Segment Start: Exercise data

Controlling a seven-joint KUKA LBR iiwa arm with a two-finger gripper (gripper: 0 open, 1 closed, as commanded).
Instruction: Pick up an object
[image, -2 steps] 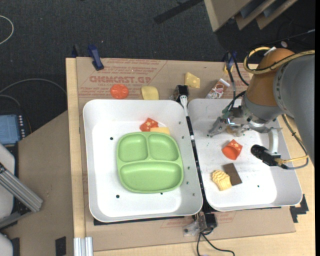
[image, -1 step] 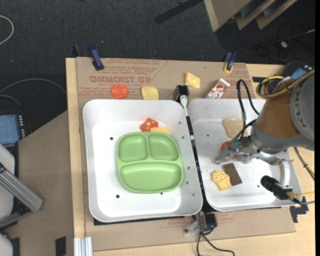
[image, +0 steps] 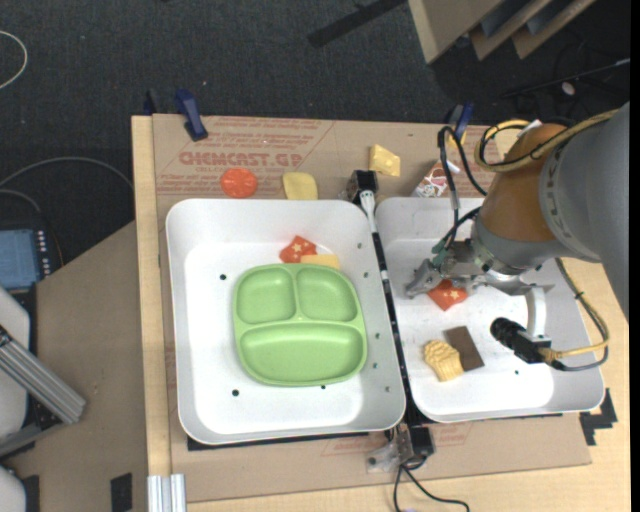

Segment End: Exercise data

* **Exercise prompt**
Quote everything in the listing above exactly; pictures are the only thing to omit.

* **Result of the exercise**
Controlling a seven-joint KUKA LBR iiwa arm with a two-finger gripper (gripper: 0 open, 1 closed, as commanded).
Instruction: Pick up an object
[image, -2 steps] 
[image, -1 step] 
[image, +0 steps] 

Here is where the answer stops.